Changing bin size of the histogram

ggplot(mpg, aes(hwy)) + geom_histogram(binwidth = 2.5)

Frequency polygon

A frequency polygon is a line graph of class frequency plotted against class midpoint. It can be obtained by joining the midpoints of the top of the rectangles in the histogram.

ggplot(mpg, aes(hwy)) + geom_freqpoly()

## `stat_bin()` using `bins = 30`. Pick better value with `binwidth`.

Change Bin size of frequency Polygon

ggplot(mpg, aes(hwy)) + geom_freqpoly(binwidth= 1)

We can see the effect of binwidth from figure by comparing above figure with previous one.

Histogram with faceting:

We have already discussed about what a facet does in scatter plot. Similarly, in histogram it gives multiple subplots.

ggplot(mpg, aes(displ, fill = drv)) + geom_histogram(binwidth = 0.5) + 
facet_wrap(~drv, ncol = 1)

Bar plot

ggplot(mpg, aes(manufacturer)) + geom_bar()

We can draw bar plot in geom_bar() function.

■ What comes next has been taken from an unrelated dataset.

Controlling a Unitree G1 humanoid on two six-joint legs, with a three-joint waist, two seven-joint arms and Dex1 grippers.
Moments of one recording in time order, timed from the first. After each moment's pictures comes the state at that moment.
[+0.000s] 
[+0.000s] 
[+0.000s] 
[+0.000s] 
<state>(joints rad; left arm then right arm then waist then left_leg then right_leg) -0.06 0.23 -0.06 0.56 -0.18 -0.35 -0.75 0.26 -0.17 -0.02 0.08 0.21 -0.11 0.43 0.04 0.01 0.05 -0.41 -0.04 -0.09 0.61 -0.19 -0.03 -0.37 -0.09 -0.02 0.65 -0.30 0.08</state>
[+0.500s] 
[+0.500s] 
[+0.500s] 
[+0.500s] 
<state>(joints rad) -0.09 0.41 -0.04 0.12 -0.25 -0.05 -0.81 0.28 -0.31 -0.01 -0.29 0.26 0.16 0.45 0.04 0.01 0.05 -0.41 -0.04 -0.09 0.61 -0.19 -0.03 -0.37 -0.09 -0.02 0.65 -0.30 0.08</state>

From bar plot we can see dodge and toyotao has maximum frequency.

Let’s Use alpha inside geom_point()

ggplot(mpg, aes(cty, hwy)) + geom_point(alpha = 1 / 3)

Alpha refers to the opacity of a geom. Values of alpha range from 0 to 1, with lower values corresponding to more transparent colors.

Modifying the axes

ggplot(mpg, aes(cty, hwy)) +geom_point(alpha = 1 / 3) + xlab("city driving (mpg)") + 
ylab("highway driving (mpg)")

ggplot(mpg, aes(cty, hwy)) + geom_point(alpha = 1 / 3) + xlab(NULL) + 
 ylab(NULL)

Thats all for this part, thank you so much for reading.